Retype every record exactly as it appears.

Dataset entries:
╔══

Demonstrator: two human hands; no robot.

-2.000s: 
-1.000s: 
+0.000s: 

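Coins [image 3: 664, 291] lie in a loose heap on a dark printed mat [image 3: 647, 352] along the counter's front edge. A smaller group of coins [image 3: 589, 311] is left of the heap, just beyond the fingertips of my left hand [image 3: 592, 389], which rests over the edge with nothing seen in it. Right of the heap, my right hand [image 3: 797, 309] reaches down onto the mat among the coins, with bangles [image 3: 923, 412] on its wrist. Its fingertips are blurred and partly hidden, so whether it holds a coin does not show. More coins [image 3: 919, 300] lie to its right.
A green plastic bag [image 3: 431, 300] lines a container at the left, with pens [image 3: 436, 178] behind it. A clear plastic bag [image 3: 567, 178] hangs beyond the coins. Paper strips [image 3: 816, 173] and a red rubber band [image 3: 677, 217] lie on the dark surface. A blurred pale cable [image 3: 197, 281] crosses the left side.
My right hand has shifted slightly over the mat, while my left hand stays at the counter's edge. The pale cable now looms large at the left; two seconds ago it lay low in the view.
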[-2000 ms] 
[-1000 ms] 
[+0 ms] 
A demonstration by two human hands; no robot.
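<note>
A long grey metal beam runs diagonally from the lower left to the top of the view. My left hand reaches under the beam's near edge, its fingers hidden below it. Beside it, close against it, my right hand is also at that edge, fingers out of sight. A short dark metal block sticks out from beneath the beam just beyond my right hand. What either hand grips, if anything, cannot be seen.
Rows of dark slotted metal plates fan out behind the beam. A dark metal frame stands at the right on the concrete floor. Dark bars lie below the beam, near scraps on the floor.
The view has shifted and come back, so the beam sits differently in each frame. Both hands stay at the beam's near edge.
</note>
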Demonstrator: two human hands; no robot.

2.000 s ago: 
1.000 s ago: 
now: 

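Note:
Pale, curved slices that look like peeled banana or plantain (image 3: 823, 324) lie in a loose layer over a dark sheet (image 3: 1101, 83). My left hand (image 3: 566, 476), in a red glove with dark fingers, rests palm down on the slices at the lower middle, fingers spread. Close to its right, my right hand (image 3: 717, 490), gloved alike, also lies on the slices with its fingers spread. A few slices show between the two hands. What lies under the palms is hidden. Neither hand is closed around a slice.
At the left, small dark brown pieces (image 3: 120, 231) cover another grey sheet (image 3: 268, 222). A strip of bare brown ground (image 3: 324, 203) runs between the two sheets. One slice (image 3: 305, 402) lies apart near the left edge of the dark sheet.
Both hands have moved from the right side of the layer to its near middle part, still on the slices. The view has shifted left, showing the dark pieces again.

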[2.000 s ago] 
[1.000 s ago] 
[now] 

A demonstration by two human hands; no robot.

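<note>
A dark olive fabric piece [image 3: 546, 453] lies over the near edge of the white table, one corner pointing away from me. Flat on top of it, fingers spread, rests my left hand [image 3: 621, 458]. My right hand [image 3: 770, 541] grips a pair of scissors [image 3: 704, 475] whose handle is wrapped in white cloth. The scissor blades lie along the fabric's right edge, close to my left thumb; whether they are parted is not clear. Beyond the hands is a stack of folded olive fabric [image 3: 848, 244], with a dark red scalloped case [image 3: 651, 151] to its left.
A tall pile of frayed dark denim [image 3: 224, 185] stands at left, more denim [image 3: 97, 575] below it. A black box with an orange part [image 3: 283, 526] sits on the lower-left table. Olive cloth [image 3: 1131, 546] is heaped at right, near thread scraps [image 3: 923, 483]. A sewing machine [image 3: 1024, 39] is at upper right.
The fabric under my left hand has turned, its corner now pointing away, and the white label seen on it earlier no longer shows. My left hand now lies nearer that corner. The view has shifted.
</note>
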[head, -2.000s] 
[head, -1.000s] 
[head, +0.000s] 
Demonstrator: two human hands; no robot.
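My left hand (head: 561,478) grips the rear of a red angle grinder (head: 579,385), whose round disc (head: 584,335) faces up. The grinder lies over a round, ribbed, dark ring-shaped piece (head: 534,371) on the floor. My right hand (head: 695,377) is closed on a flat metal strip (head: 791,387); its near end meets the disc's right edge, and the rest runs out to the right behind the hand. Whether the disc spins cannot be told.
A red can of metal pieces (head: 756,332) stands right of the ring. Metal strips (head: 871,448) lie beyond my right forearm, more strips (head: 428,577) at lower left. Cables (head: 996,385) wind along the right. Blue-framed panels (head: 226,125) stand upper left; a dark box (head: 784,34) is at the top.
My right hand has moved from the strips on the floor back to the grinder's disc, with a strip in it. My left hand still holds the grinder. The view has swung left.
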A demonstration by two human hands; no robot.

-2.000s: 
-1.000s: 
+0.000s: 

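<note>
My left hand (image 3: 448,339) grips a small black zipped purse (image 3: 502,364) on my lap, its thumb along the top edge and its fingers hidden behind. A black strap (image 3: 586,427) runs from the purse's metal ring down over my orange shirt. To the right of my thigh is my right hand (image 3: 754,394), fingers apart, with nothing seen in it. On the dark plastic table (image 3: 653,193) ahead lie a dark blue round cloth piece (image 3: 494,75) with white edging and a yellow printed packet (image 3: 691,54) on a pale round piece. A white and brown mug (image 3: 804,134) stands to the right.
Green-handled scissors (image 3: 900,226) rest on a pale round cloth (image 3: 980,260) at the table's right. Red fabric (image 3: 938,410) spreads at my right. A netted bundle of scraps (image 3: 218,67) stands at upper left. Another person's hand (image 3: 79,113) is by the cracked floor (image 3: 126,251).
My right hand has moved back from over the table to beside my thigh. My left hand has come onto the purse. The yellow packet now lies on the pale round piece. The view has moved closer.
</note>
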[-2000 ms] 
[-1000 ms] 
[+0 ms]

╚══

The completed task ::
Demonstrator: two human hands; no robot.

-2.000s: 
-1.000s: 
+0.000s: 

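Coins [image 3: 664, 291] lie in a loose heap on a dark printed mat [image 3: 647, 352] along the counter's front edge. A smaller group of coins [image 3: 589, 311] is left of the heap, just beyond the fingertips of my left hand [image 3: 592, 389], which rests over the edge with nothing seen in it. Right of the heap, my right hand [image 3: 797, 309] reaches down onto the mat among the coins, with bangles [image 3: 923, 412] on its wrist. Its fingertips are blurred and partly hidden, so whether it holds a coin does not show. More coins [image 3: 919, 300] lie to its right.
A green plastic bag [image 3: 431, 300] lines a container at the left, with pens [image 3: 436, 178] behind it. A clear plastic bag [image 3: 567, 178] hangs beyond the coins. Paper strips [image 3: 816, 173] and a red rubber band [image 3: 677, 217] lie on the dark surface. A blurred pale cable [image 3: 197, 281] crosses the left side.
My right hand has shifted slightly over the mat, while my left hand stays at the counter's edge. The pale cable now looms large at the left; two seconds ago it lay low in the view.
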[-2000 ms] 
[-1000 ms] 
[+0 ms] 
A demonstration by two human hands; no robot.
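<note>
A long grey metal beam runs diagonally from the lower left to the top of the view. My left hand reaches under the beam's near edge, its fingers hidden below it. Beside it, close against it, my right hand is also at that edge, fingers out of sight. A short dark metal block sticks out from beneath the beam just beyond my right hand. What either hand grips, if anything, cannot be seen.
Rows of dark slotted metal plates fan out behind the beam. A dark metal frame stands at the right on the concrete floor. Dark bars lie below the beam, near scraps on the floor.
The view has shifted and come back, so the beam sits differently in each frame. Both hands stay at the beam's near edge.
</note>
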Demonstrator: two human hands; no robot.

2.000 s ago: 
1.000 s ago: 
now: 

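Note:
Pale, curved slices that look like peeled banana or plantain (image 3: 823, 324) lie in a loose layer over a dark sheet (image 3: 1101, 83). My left hand (image 3: 566, 476), in a red glove with dark fingers, rests palm down on the slices at the lower middle, fingers spread. Close to its right, my right hand (image 3: 717, 490), gloved alike, also lies on the slices with its fingers spread. A few slices show between the two hands. What lies under the palms is hidden. Neither hand is closed around a slice.
At the left, small dark brown pieces (image 3: 120, 231) cover another grey sheet (image 3: 268, 222). A strip of bare brown ground (image 3: 324, 203) runs between the two sheets. One slice (image 3: 305, 402) lies apart near the left edge of the dark sheet.
Both hands have moved from the right side of the layer to its near middle part, still on the slices. The view has shifted left, showing the dark pieces again.
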
[2.000 s ago] 
[1.000 s ago] 
[now] 

A demonstration by two human hands; no robot.

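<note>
A dark olive fabric piece [image 3: 546, 453] lies over the near edge of the white table, one corner pointing away from me. Flat on top of it, fingers spread, rests my left hand [image 3: 621, 458]. My right hand [image 3: 770, 541] grips a pair of scissors [image 3: 704, 475] whose handle is wrapped in white cloth. The scissor blades lie along the fabric's right edge, close to my left thumb; whether they are parted is not clear. Beyond the hands is a stack of folded olive fabric [image 3: 848, 244], with a dark red scalloped case [image 3: 651, 151] to its left.
A tall pile of frayed dark denim [image 3: 224, 185] stands at left, more denim [image 3: 97, 575] below it. A black box with an orange part [image 3: 283, 526] sits on the lower-left table. Olive cloth [image 3: 1131, 546] is heaped at right, near thread scraps [image 3: 923, 483]. A sewing machine [image 3: 1024, 39] is at upper right.
The fabric under my left hand has turned, its corner now pointing away, and the white label seen on it earlier no longer shows. My left hand now lies nearer that corner. The view has shifted.
</note>
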[head, -2.000s] 
[head, -1.000s] 
[head, +0.000s] 
Demonstrator: two human hands; no robot.
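My left hand (head: 561,478) grips the rear of a red angle grinder (head: 579,385), whose round disc (head: 584,335) faces up. The grinder lies over a round, ribbed, dark ring-shaped piece (head: 534,371) on the floor. My right hand (head: 695,377) is closed on a flat metal strip (head: 791,387); its near end meets the disc's right edge, and the rest runs out to the right behind the hand. Whether the disc spins cannot be told.
A red can of metal pieces (head: 756,332) stands right of the ring. Metal strips (head: 871,448) lie beyond my right forearm, more strips (head: 428,577) at lower left. Cables (head: 996,385) wind along the right. Blue-framed panels (head: 226,125) stand upper left; a dark box (head: 784,34) is at the top.
My right hand has moved from the strips on the floor back to the grinder's disc, with a strip in it. My left hand still holds the grinder. The view has swung left.
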A demonstration by two human hands; no robot.

-2.000s: 
-1.000s: 
+0.000s: 

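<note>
My left hand (image 3: 448,339) grips a small black zipped purse (image 3: 502,364) on my lap, its thumb along the top edge and its fingers hidden behind. A black strap (image 3: 586,427) runs from the purse's metal ring down over my orange shirt. To the right of my thigh is my right hand (image 3: 754,394), fingers apart, with nothing seen in it. On the dark plastic table (image 3: 653,193) ahead lie a dark blue round cloth piece (image 3: 494,75) with white edging and a yellow printed packet (image 3: 691,54) on a pale round piece. A white and brown mug (image 3: 804,134) stands to the right.
Green-handled scissors (image 3: 900,226) rest on a pale round cloth (image 3: 980,260) at the table's right. Red fabric (image 3: 938,410) spreads at my right. A netted bundle of scraps (image 3: 218,67) stands at upper left. Another person's hand (image 3: 79,113) is by the cracked floor (image 3: 126,251).
My right hand has moved back from over the table to beside my thigh. My left hand has come onto the purse. The yellow packet now lies on the pale round piece. The view has moved closer.
</note>
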[-2000 ms] 
[-1000 ms] 
[+0 ms]

The exercise has been answered, and the work is done.